6) Outro dia, fiz uma visita guiada à exposição de moda do Metropolitan Museum para um grupo de sete meninas adolescentes. Para colocar as garotas para pensar, tentei ir além das roupas como traje e comecei filosofando com elas sobre a parte política de escolher um look para vestir antes de sair de casa. Recorri a Martin Heidegger e apresentei a elas algumas ideias simplificadas:
Dasein é um termo para a existência humana. Traduzido literalmente do alemão como “estar no mundo”, Heidegger usou a expressão para ignorar conceitos tradicionais como “mente”, “alma” e “sujeito”. Enfatiza que os humanos não são observadores isolados, mas seres fundamentalmente definidos por seu envolvimento ativo e prático com o mundo.
Em vez de ser um sujeito fechado dentro de um crânio observando um universo objetivo, os humanos já são sempre "lançados" em uma situação concreta (histórica, cultural e social). Heidegger argumentou que nos envolvemos com o mundo de forma prática e não teórica.
Olha a Adriana Varejão brilhando no Met!
7) Ninguém perguntou, eu sei, mas achei fraco o novo filme do Spielberg, “Disclosure Day”. Só anotei uma frase boa pra compartilhar aqui:
“Don’t be afraid of what you don’t know”, em tradução livre: não tenha medo do que você não sabe.
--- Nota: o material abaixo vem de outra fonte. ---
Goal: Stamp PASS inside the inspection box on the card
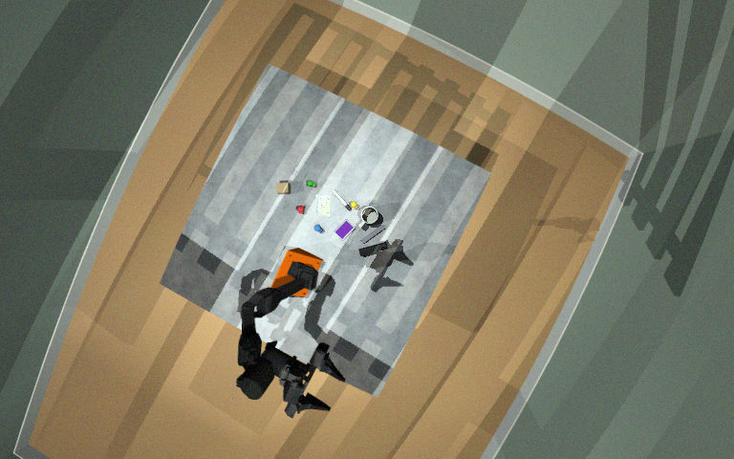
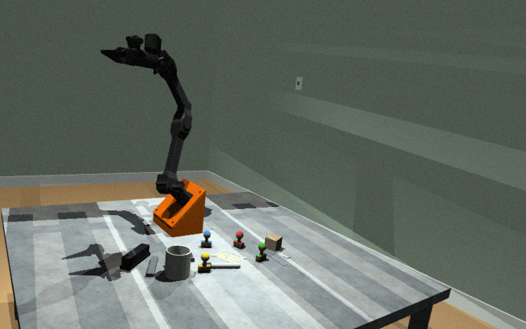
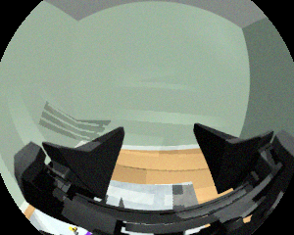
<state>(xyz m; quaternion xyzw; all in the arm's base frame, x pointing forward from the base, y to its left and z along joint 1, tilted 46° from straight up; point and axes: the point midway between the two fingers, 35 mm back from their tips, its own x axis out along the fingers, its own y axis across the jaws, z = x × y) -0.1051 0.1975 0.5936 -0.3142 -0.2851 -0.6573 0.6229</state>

8) Divertido o resultado do trabalho do fotógrafo Austin Bell que, desde 2021, cataloga as quadras de basquete de Nova York:
9) Marcel Proust deu a dica:
“A verdadeira viagem de descobrimento não consiste em procurar novas paisagens e sim em ter novos olhos.”
Lygia Clark, Óculos, 1968
10) Começa esta semana o verão no hemisfério Norte. Que alegria! Estou amando o Matt Duncan e a música Juanita Bonita. Coisas boas!